Plusieurs centaines de manifestants ont sillonné les rues de Luxembourg, samedi, pour réclamer un «accès au logement digne et abordable».
«Un toit, c’est un droit», «droit au logement sans discrimination», «halte aux expulsions»… Samedi après-midi, de nombreux slogans se sont fait entendre dans les rues de la capitale lors de la deuxième «manifestation nationale pour l’accès au logement digne et abordable». À l’appel d’une vingtaine d’organisations et d’associations, réunies au sein de la coalition Wunnrecht (lire ci-dessous), quelque «700 personnes», selon l’OGBL, ont battu le pavé de la place de la Gare à la place d’Armes.
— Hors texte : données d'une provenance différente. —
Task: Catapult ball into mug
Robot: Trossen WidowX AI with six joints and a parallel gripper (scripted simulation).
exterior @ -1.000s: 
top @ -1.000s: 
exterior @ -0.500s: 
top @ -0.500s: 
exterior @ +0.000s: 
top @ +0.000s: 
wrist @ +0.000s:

Comme l’évoquait dans Le Quotidien, samedi, la vice-présidente de l’ASBL Mieterschutz Lëtzebuerg/Association de défense des locataires de Luxembourg, Aldina Ganeto, l’association avait été contactée par des familles qui risquaient de se faire expulser de leur logement à partir du 1er avril, date à laquelle les déguerpissements pourront reprendre alors qu’ils étaient impossibles depuis le début de la crise sanitaire. Présent avec deux de ses trois enfants dans le cortège samedi, Alex pourrait être dans ce cas dans les prochaines semaines : «Nous vivons dans un appartement de deux chambres avec trois enfants, je dois mettre près de 50 % de mon salaire dans le loyer. Et pire, il y a quelques jours, j’ai perdu mon travail à cause de la crise sanitaire. Comment va-t-on faire?» Le père de famille poursuit : «Cela devient l’enfer pour pouvoir se loger. Il est temps que le logement ne soit plus une marchandise. Il faut vraiment que les politiques se réveillent et prennent conscience de la situation.»
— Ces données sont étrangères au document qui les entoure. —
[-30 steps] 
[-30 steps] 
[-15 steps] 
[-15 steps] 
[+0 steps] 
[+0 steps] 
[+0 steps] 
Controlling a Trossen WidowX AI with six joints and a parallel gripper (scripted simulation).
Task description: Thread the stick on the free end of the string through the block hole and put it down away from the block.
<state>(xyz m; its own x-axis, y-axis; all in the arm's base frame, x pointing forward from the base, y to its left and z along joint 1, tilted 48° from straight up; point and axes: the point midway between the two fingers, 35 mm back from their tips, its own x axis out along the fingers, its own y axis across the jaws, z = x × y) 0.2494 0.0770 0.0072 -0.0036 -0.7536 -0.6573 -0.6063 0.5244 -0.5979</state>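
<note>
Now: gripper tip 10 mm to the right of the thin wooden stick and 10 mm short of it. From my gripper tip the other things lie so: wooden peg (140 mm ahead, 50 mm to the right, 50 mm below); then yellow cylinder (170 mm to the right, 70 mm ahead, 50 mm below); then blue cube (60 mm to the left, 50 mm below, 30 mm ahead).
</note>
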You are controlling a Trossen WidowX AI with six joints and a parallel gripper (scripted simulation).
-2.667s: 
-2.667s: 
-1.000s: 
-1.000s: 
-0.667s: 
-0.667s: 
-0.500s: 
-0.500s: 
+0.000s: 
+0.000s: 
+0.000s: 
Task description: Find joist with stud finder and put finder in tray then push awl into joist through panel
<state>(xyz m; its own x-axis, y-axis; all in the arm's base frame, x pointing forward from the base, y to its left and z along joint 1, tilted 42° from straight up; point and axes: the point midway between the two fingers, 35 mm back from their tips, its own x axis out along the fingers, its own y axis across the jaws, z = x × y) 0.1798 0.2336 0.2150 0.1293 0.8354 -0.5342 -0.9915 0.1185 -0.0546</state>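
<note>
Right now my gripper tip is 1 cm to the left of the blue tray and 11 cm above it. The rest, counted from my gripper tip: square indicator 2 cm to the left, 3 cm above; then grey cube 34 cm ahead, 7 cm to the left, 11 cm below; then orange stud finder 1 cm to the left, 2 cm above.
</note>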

Lors des discours à l’issue du défilé, plusieurs autres exemples ont été cités : Marie, la soixantaine, était caissière avant d’ouvrir sa propre épicerie qui a ensuite fait faillite et aujourd’hui elle se retrouve sans emploi et vient de perdre son logement. Eduardo a 65 ans et vit dans une chambre de 14 m2 dans une maison où il y a six chambres en colocation sans salon, le tout pour un loyer mensuel de 750 euros alors qu’il a une pension de 1 500 euros…
Guillaume Chassaing
«C’est l’état d’urgence»
Félix (28 ans) voulait vivre en colocation à Esch-sur-Alzette, mais il n’a «jamais pu être enregistré à la commune». «Je n’ai pas compris, lance l’étudiant. Aujourd’hui, c’est réglé parce que je vis avec ma copine.» Son amie Katalina (27 ans) estime que «la situation du logement est très, très compliquée pour beaucoup de monde à Luxembourg, les bailleurs font ce qu’ils veulent et les loyers sont hors de prix. C’est incompréhensible.»
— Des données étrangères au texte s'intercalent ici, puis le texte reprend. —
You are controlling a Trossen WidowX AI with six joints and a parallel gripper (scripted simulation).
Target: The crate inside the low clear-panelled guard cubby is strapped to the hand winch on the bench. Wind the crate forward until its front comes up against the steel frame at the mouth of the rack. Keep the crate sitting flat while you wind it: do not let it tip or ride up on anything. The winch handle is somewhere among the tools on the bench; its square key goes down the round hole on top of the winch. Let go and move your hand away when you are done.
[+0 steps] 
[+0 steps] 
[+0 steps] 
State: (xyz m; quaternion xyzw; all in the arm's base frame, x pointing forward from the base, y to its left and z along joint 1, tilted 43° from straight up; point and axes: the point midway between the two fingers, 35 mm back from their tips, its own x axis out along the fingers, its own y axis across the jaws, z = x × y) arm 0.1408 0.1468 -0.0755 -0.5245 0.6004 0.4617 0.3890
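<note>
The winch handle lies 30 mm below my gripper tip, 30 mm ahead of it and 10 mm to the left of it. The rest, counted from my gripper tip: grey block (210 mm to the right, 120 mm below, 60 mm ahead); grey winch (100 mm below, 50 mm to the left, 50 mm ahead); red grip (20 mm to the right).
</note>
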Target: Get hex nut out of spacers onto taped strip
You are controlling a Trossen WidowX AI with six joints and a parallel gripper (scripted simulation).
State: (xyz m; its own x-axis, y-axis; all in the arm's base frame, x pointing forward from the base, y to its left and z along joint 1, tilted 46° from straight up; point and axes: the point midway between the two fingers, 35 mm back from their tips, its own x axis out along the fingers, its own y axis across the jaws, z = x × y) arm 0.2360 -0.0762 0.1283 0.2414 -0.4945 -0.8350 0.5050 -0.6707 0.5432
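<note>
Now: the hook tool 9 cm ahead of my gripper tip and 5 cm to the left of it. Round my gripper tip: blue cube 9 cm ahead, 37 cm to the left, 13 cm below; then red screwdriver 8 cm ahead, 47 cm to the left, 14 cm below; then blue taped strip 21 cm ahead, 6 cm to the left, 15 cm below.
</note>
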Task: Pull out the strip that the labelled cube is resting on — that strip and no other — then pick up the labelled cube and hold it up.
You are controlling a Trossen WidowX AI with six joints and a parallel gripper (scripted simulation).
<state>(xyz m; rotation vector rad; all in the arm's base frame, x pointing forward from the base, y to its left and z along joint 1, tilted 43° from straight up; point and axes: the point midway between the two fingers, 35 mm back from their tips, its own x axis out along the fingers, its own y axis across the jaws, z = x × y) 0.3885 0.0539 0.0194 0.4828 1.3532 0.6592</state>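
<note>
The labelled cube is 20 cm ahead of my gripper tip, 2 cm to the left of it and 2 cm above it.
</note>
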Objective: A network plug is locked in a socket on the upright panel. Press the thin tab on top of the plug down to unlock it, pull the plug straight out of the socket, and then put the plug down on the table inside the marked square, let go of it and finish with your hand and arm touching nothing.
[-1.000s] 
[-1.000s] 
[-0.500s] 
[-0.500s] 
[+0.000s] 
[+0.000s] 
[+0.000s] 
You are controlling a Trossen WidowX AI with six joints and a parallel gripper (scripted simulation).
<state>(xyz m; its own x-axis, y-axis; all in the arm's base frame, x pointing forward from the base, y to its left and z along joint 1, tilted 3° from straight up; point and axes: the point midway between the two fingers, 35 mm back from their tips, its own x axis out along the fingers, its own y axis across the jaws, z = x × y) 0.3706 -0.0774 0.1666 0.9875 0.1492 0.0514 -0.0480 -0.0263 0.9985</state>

Dans le cortège toujours, Pierre (25 ans) est éducateur spécialisé et vit «dans une caravane dans la région Centre». «Je n’ai pas les moyens de me payer un loyer pour un logement décent, explique le jeune homme. C’est aberrant de devoir mettre plus de 50 % de son salaire dans son logement alors qu’en plus la plupart des appartements ne sont plus conformes à notre ère et aux réponses que nous devons donner pour protéger le climat et l’environnement. Je revendique un droit au logement et le droit de choisir son habitat.»
Que le logement devienne un droit et qu’il soit inscrit dans la Constitution fait partie des revendications de la coalition Wunnrecht et de l’ensemble des manifestants présents samedi. Dans leur catalogue, ils demandent aussi la construction ou l’aménagement de 30 000 logements abordables, accessibles aux personnes à revenu modeste; la construction ou l’aménagement d’urgence de 3 000 à 4 000 logements sociaux nécessaires à court terme; la mise en place d’un outil efficace de contrôle du plafonnement des loyers; la taxation des logements vides; une lutte active contre toute discrimination relative à l’accès au logement; l’arrêt des avantages fiscaux dans le domaine de l’immobilier qui alimentent la spéculation…
«Six mois après notre première manifestation (NDLR : le 10 octobre), rien n’a changé, a souligné dans son discours Frédéric Krier, membre du comité exécutif de l’OGBL. C’est toujours l’état d’urgence et nous demandons une réelle politique du logement.» Samedi, ce constat et cette attente étaient partagés par tous les manifestants.